Fig 4. Application of DART-ID on bulk LC-MS/MS runs.

Residual RTs after DART-ID alignment for (a) label-free dataset [57] and TMT-labelled dataset [58]. (b) DART-ID doubles the PSMs at 0.01% FDR and increase them by about 40% at 1% FDR. Each circle corresponds to the number of PSMs in an LC-MS/MS run. (c) Number of PSMs per run at 1% FDR, after applying DART-ID versus before its application. The x-coordinate represents the Spectra PSMs and and y-coordinate represents the DART-ID PSMs at 1% FDR.

Fig 5. DART-ID decreases missing datapoints across runs.

(a) Map of quantified proteins across 209 SCoPE-MS runs, before and after applying DART-ID. A red mark denotes a protein quantified in an run at 1% FDR. Only peptides seen in >50% of experiments are included. (b) Decrease in missing data across all runs after applying DART-ID, for SCoPE-MS and the two bulk sets from Fig 4 at 1% FDR. All corresponding Spectra and DART-ID distributions differ significantly; the probability that they are sampled from the same distribution ≪ 1 * 10⁻¹⁰.
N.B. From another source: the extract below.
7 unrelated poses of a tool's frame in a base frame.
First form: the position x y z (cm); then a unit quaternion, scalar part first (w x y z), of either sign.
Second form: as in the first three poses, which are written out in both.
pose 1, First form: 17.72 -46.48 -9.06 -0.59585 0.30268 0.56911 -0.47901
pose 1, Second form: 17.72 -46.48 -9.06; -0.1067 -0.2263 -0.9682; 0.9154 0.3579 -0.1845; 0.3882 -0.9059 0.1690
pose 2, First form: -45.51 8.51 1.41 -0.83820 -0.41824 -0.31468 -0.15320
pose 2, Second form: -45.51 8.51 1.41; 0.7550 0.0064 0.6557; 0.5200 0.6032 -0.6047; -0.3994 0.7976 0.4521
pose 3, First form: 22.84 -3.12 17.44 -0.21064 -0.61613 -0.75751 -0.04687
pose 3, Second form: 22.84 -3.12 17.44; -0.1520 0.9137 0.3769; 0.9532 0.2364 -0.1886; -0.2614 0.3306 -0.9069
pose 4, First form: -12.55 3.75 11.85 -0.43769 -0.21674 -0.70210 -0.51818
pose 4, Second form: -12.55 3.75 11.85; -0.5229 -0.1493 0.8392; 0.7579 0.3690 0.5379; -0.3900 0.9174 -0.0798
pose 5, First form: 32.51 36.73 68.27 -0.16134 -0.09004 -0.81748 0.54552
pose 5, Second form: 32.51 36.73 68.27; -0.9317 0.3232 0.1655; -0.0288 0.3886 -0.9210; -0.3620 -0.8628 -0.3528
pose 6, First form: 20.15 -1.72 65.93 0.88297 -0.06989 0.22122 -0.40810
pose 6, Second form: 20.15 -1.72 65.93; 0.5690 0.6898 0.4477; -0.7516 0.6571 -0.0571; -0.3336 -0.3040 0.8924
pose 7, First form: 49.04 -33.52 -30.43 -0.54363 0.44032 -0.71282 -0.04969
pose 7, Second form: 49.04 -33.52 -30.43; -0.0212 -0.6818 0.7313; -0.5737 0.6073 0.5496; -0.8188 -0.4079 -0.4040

Fig 6. Validation of newly identified peptides with RT of technical replicates.

(a) Schematic design of this validation experiment. It used 11 technical replicate LC-MS/MS experiments that were run on the same day. (b) Comparison of the RTs of subsets a₁ and a₂ to the RTs of corresponding peptides from B. Decoy PSMs have randomly sampled RTs and are included here as a null model. (c) Residual RT distributions for the two subsets of data a₁ and a₂ as defined in panel a and for a decoy subset.

Fig 7. Validation of boosted PSMs by internal consistency.
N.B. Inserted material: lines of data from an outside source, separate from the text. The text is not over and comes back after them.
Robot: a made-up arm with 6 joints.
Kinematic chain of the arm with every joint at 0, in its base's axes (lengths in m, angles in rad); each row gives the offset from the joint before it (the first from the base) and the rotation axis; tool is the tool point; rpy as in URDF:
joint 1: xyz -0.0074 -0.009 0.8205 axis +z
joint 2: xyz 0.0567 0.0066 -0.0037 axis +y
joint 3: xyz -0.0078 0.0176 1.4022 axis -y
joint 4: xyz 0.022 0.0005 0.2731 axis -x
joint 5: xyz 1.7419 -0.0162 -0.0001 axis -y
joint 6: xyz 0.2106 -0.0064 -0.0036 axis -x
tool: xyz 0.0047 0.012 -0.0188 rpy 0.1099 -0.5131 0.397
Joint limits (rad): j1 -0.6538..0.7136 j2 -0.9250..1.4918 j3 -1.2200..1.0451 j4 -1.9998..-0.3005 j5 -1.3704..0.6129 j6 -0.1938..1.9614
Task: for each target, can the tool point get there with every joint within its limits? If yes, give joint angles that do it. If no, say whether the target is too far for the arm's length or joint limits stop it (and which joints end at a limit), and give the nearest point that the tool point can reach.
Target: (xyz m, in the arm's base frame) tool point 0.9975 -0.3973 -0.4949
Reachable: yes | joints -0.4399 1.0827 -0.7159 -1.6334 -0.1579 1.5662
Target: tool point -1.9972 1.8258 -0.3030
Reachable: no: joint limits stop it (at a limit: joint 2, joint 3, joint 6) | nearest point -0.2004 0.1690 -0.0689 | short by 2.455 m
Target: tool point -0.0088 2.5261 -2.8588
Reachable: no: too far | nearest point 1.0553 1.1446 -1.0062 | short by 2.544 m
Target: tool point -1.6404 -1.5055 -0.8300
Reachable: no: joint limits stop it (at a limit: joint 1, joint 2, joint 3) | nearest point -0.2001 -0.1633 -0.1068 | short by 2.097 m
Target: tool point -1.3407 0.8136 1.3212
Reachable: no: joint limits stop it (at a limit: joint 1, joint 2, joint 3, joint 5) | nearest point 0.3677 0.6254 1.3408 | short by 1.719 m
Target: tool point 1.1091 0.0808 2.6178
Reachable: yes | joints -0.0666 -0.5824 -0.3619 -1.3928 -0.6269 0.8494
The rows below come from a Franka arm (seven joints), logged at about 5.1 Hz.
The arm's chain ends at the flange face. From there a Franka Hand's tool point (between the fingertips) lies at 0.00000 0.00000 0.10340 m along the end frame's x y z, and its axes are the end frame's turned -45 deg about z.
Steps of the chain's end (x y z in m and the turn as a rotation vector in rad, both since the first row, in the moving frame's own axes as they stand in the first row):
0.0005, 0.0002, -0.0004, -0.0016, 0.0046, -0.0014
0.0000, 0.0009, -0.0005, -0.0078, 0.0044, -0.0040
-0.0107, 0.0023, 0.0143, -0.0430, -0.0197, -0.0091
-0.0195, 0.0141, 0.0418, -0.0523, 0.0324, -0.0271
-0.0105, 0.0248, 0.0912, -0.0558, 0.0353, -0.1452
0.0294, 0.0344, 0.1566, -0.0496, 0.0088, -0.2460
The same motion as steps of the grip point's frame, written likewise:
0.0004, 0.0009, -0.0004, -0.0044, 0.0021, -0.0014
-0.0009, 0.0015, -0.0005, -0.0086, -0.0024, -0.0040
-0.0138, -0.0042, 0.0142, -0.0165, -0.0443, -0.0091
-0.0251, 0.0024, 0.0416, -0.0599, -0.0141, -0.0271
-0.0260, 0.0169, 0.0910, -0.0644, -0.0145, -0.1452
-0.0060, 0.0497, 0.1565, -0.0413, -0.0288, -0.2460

(a) Schematic for separating PSM subsets, where Spectra and DART-ID subsets of PSMs are disjoint. (b) Distributions of coefficient of variation (CVs) for each protein in each subset. Decoy is a subset of PSMs with their protein assignments randomized. (c) Comparing protein CVs of n = 275 proteins between the Spectra and DART-ID PSM subsets, and from the Spectra and Decoy subsets.
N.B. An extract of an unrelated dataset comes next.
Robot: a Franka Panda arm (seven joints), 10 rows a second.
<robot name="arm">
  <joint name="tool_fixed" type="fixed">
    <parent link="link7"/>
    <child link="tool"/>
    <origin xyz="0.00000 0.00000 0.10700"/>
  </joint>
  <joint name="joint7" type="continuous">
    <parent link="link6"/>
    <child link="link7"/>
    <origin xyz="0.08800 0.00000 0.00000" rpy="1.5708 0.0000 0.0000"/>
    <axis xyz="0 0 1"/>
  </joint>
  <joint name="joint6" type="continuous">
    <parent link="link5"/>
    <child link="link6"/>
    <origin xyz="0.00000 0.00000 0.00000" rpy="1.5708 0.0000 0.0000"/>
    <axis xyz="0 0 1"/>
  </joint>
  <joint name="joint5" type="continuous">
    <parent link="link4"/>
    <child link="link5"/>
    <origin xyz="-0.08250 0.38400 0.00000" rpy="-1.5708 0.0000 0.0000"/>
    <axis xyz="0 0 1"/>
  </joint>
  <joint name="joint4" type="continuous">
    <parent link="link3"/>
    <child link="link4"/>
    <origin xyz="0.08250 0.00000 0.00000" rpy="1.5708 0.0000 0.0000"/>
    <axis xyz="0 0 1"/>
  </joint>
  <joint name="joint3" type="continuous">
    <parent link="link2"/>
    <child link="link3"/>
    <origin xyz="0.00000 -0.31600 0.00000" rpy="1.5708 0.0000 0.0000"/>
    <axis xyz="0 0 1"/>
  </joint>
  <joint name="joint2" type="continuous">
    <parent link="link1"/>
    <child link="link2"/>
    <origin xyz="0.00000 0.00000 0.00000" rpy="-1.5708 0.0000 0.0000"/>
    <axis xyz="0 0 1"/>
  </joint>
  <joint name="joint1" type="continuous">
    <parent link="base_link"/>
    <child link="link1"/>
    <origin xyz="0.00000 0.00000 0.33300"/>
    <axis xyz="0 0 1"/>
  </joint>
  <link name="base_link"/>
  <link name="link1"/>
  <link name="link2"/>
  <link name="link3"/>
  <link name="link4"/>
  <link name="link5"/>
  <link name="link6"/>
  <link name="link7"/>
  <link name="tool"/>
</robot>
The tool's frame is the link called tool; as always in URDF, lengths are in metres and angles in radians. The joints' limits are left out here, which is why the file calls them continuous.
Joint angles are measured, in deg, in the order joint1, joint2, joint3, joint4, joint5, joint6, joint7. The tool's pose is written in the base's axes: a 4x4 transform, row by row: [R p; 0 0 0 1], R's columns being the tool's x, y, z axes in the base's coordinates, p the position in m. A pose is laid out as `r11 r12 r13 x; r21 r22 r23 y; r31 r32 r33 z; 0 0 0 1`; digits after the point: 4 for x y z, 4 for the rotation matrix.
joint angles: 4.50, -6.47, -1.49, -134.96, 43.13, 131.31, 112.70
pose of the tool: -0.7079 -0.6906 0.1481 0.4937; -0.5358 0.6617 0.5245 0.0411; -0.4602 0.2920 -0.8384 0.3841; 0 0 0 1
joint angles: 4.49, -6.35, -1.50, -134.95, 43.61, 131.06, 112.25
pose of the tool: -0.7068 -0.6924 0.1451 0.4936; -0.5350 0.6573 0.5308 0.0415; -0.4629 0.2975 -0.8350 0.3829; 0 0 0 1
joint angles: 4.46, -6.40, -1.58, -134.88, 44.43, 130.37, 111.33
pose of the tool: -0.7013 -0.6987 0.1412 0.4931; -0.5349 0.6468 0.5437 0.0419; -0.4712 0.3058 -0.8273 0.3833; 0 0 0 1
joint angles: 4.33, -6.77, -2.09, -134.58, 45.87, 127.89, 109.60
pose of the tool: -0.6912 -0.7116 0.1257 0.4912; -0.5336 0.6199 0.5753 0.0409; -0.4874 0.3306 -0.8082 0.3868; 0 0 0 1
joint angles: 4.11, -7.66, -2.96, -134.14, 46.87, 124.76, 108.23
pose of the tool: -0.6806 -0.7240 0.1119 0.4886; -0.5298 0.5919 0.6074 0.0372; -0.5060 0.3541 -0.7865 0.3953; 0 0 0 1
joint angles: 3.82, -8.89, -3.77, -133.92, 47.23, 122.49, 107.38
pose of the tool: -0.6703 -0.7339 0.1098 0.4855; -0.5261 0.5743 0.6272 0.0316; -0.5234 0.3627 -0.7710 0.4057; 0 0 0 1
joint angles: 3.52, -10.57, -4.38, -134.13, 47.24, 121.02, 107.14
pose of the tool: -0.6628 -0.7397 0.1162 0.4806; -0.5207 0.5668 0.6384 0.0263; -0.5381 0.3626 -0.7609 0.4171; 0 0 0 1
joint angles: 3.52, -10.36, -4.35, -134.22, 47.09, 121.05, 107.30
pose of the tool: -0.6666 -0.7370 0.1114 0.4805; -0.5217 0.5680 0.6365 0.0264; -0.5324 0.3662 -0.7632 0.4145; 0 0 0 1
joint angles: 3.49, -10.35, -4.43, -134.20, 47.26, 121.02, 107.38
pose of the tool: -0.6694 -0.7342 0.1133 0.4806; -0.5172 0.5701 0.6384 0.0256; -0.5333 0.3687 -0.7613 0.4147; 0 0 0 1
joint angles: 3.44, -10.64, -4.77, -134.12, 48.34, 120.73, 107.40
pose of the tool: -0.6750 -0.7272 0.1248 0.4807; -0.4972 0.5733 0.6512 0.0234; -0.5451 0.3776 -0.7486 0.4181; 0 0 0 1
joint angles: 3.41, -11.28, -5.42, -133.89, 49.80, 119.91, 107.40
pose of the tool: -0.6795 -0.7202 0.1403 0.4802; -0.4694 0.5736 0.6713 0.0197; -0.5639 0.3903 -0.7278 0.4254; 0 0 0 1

Fig 8. Quantification of proteins identified by spectra alone and by DART-ID.

(a) Principal component analysis of the proteomes of 375 samples corresponding to either T-cells (Jurkat cell line) or to monocytes (U-937 cell line). The Spectra set contains proteins with Spectral PSMs filtered at 1% FDR, and the DART-ID set contains a disjoint set of proteins quantified from PSMs with high Spectral PEP but low DART-ID PEP. Only peptides with less than 5% missing data were used for this analysis, and the missing data were imputed. (b) The distributions of some features of the Spectra and DART-ID PSMs differ slightly. These features include: precursor ion area is the area under the MS1 elution peak and reflects peptide abundance; precursor ion fraction which reflects MS2 spectral purity; missed cleavages is the average number of internal lysine and arginine residues; and % missing data is the average fraction of missing TMT reporter ion quantitation per PSM. All distributions are significantly different, with p < 10⁻⁴.

Fig 9. DART-ID identifies more differentially abundant proteins.

The difference in protein abundance between T-cells and monocytes was visualized in the space of fold-change and its significance, i.e., volcano plots. The volcano plot using only proteins quantified from Spectra PSMs (a) identifies fewer proteins than the volcano plot using proteins from Spectra + DART-ID PSMs (b). Fold changes are averaged normalized RI intensities of T-cells (Jurkat cell line) / monocytes (U-937 cell line). q-values are computed from two-tailed t-test p-values and corrected for multiple hypotheses testing. (c) Number of differentially abundant proteins as a function of the significance FDR from panels a and b.